2018 ESA Annual Meeting (August 5 -- 10)

OOS 18-3 - Taxonomic and functional changes of bacterial communities during primary succession

Wednesday, August 8, 2018: 8:40 AM
344, New Orleans Ernest N. Morial Convention Center
Albert Barberan1, Noah Fierer2, Asunción de los Ríos3, Emilio Casamayor4 and Rudiger Ortiz-Alvarez3, (1)Department of Soil, Water and Environmental Science, The University of Arizona, (2)Ecology and Evolutionary Biology and CIRES, University of Colorado Boulder, Boulder, CO, (3)CSIC, (4)Departamento de Ecologia Continental-Limnologa, Centro de Estudios Avanzados de Blanes-CSIC, Blanes, Spain
Background/Question/Methods

Ecologists have long studied primary succession, the changes that occur in biological communities after initial colonization of an environment.

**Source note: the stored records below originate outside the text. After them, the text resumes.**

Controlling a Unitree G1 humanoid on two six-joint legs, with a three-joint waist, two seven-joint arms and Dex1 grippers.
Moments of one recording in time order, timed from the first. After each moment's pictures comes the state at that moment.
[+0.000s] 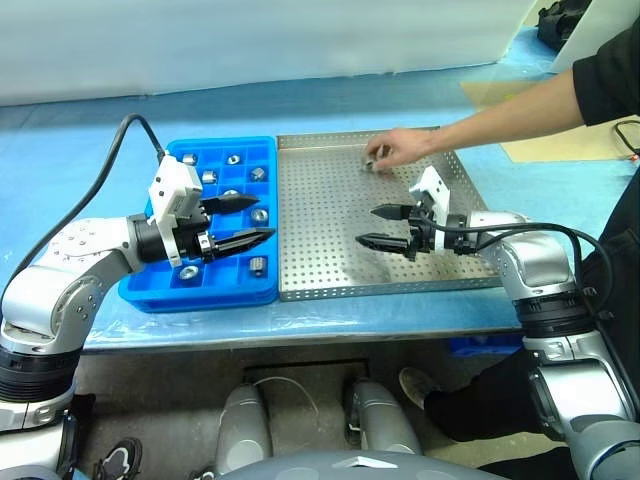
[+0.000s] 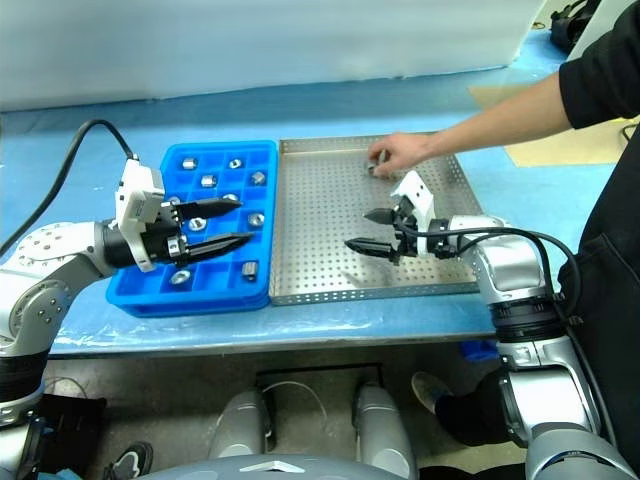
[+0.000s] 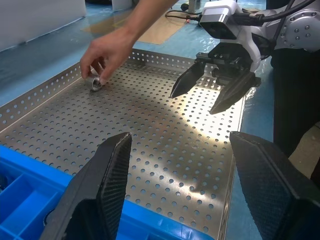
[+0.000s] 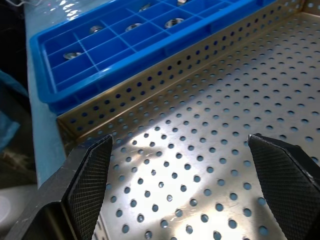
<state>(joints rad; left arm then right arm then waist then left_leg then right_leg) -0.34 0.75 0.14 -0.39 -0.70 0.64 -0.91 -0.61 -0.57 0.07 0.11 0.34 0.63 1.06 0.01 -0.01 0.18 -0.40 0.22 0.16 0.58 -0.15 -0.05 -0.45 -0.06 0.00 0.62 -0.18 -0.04</state>
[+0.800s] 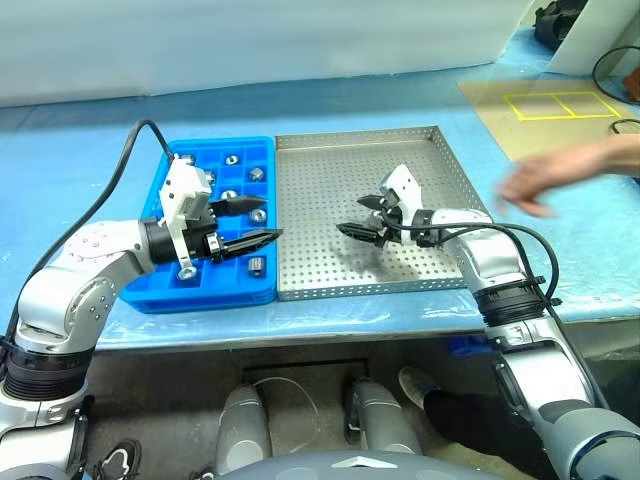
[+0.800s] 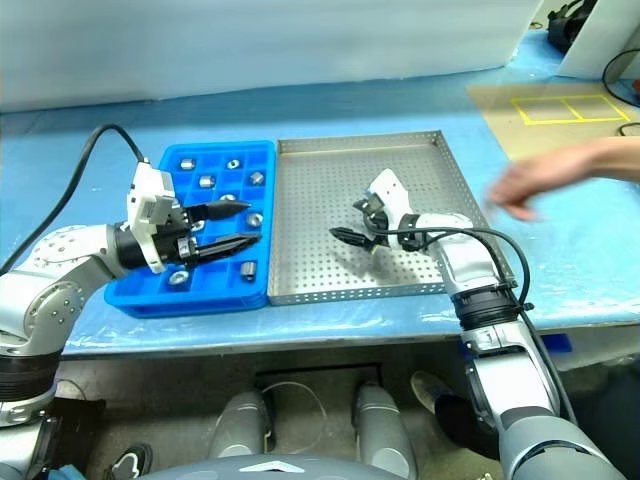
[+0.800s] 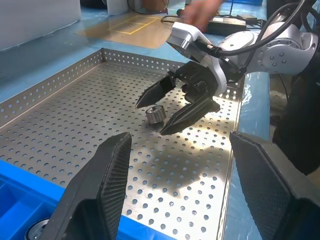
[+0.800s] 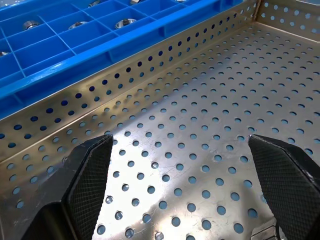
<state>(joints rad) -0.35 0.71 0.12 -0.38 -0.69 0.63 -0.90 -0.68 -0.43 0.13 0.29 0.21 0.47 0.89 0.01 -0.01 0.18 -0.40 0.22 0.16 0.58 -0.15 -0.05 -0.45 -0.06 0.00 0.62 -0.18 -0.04</state>
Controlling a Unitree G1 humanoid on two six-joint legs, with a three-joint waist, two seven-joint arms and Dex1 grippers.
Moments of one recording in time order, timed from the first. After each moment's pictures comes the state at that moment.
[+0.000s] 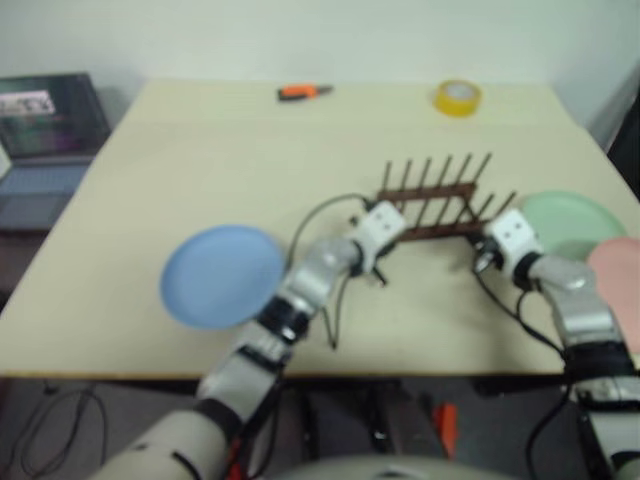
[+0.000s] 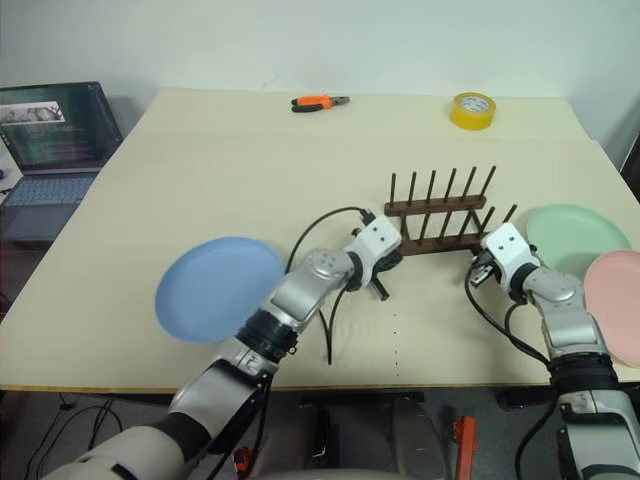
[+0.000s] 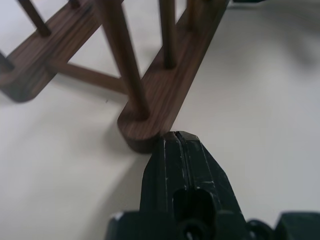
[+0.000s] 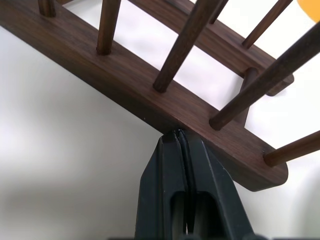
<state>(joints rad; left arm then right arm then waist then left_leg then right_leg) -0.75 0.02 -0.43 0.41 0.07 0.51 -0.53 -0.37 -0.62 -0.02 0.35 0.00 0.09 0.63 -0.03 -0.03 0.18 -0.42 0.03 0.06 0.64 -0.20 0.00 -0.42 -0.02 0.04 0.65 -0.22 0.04</state>
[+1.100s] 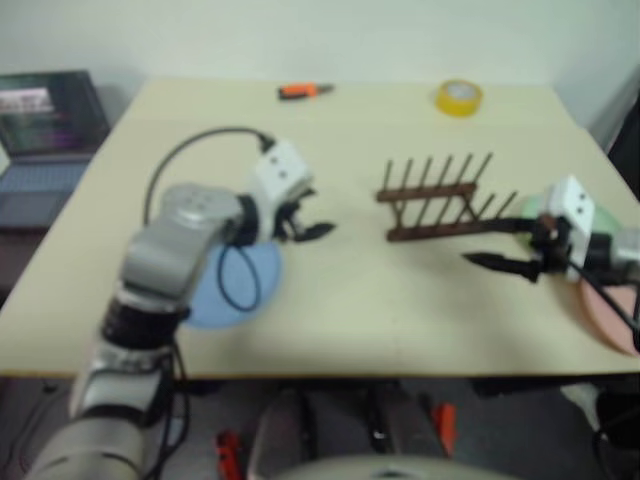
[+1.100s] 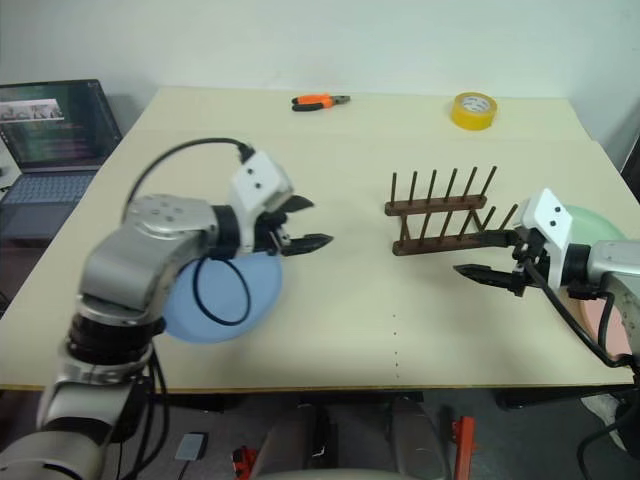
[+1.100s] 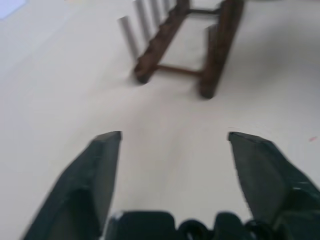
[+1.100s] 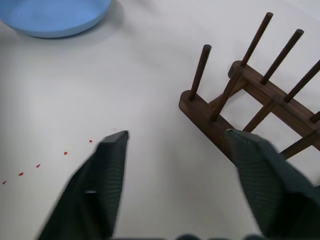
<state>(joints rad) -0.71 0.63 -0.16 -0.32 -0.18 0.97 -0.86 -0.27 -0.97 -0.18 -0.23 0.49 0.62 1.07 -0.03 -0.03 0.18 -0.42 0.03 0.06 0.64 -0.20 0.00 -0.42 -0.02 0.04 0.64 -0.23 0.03</state>
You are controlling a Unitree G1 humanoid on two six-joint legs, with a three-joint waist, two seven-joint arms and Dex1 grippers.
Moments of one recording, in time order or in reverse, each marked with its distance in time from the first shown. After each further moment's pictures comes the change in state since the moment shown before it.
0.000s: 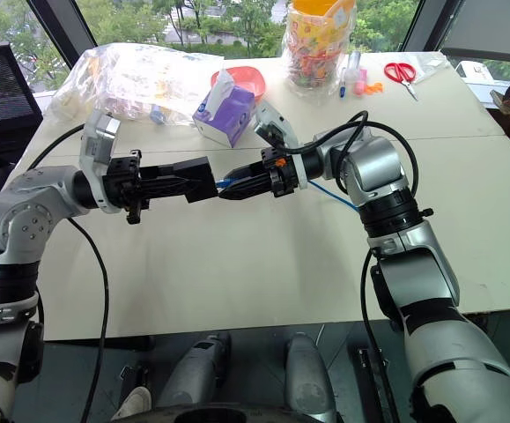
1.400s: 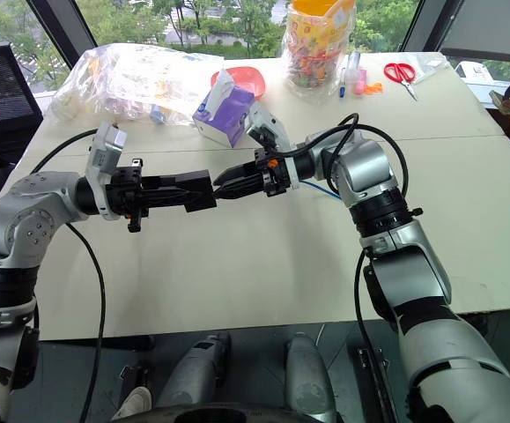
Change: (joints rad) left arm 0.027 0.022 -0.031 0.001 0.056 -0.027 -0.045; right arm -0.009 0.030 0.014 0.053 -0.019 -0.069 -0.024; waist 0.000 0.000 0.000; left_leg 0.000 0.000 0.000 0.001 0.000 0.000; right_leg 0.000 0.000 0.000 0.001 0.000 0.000
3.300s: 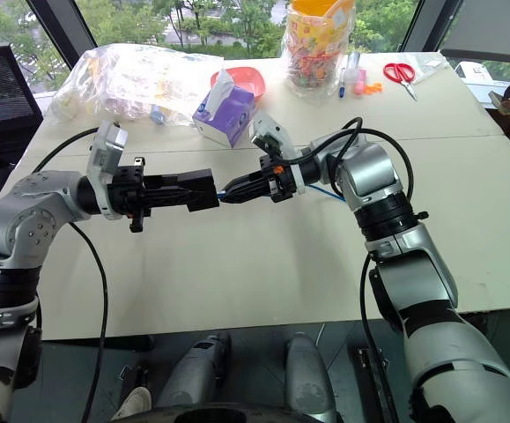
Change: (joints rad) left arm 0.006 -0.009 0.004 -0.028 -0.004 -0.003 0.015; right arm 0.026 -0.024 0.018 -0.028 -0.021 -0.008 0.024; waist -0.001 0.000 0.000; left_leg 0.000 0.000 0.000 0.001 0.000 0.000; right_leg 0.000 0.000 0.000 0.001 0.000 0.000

Most of this work has focused on succession in plant communities, laying the conceptual foundation for much of what we currently know about community assembly patterns over time. Because of their prevalence and importance in ecosystems, an increasing number of studies have focused on microbial community dynamics during succession. Here, we conducted a meta-analysis of bacterial primary succession patterns across a range of distinct habitats, including the infant gut, plant surfaces, soil chronosequences, and aquatic environments, to determine whether consistent changes in bacterial diversity, community composition, and functional traits are evident over the course of succession.

Results/Conclusions

Although these distinct habitats harbor unique bacterial communities, we were able to identify patterns in community assembly that were shared across habitat types. We found an increase in taxonomic and functional diversity with time while the taxonomic composition and functional profiles of communities became less variable (lower beta diversity) in late successional stages. In addition, we found consistent decreases in the rRNA operon copy number and in the high-efficient phosphate assimilation process (Pst system) suggesting that reductions in resource availability during succession select for taxa adapted to low-resource conditions. Together, these results highlight that, like many plant communities, microbial communities also exhibit predictable patterns during primary succession.